THE TASK >> The answer must be an exact transcription of the lines below from the first through the one containing "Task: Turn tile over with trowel", with the pictures left out; please add nothing else.

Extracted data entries
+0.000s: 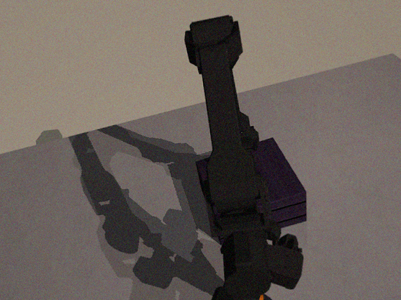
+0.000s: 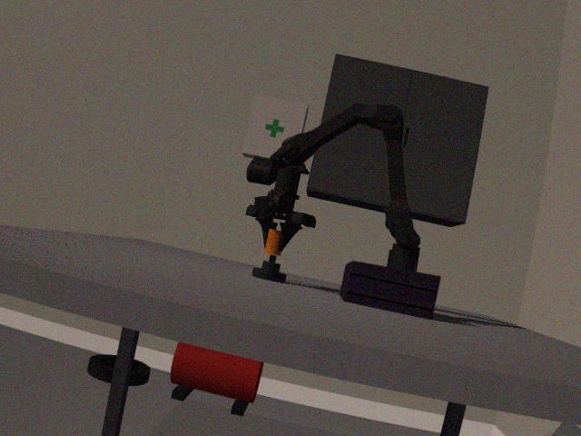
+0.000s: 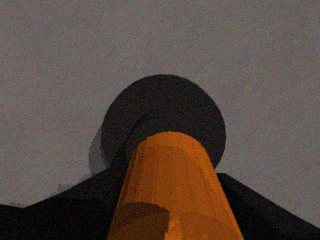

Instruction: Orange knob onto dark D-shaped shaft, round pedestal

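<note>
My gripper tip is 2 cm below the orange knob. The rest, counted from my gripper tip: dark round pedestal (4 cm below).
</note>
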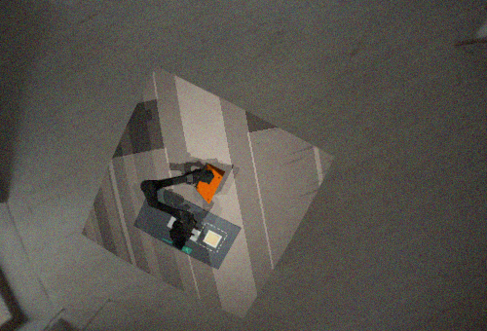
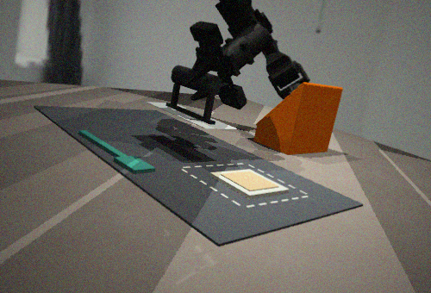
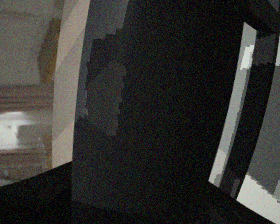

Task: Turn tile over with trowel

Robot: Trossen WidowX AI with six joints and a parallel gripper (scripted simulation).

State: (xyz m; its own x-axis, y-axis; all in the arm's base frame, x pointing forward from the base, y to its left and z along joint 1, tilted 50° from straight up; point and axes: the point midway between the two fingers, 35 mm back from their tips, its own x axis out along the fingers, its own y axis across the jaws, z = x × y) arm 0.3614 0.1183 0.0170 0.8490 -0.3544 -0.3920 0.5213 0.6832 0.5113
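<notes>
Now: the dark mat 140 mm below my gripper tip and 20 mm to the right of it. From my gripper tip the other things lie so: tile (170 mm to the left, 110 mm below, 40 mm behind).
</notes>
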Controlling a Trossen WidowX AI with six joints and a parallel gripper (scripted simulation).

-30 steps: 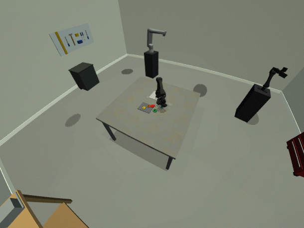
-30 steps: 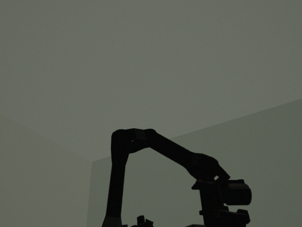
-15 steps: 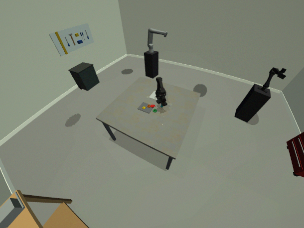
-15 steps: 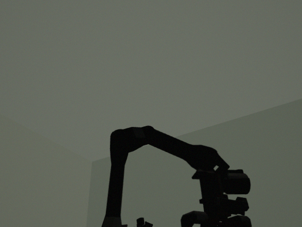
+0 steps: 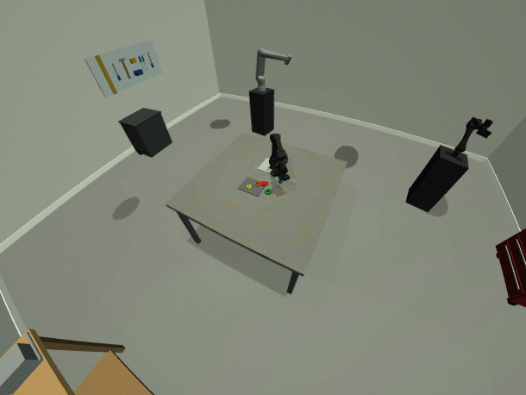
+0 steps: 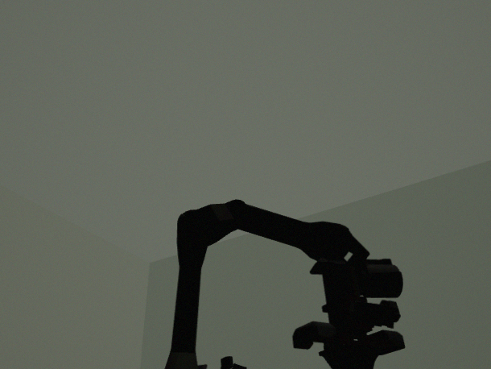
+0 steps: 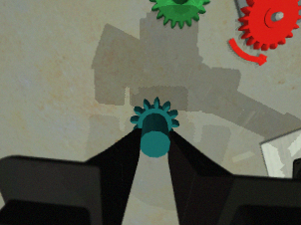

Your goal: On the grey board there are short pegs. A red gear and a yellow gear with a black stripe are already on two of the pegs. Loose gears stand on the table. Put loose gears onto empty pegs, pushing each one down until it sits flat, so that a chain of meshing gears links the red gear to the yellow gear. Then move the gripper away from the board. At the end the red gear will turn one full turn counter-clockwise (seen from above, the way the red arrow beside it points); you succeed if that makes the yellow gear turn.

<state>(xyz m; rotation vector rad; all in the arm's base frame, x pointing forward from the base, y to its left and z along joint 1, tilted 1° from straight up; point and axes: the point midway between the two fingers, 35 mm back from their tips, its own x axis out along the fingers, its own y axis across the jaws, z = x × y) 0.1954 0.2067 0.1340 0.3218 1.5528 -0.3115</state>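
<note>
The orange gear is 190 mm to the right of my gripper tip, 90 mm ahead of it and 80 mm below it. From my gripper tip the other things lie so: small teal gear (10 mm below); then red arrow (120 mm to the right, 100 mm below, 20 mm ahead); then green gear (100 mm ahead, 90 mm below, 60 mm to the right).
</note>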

ANSWER BOX >>
+0.000s: 
+0.000s: 
+0.000s: 

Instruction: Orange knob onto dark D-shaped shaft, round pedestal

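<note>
My gripper tip is 2 cm below the orange knob. The rest, counted from my gripper tip: dark round pedestal (4 cm below).
</note>
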
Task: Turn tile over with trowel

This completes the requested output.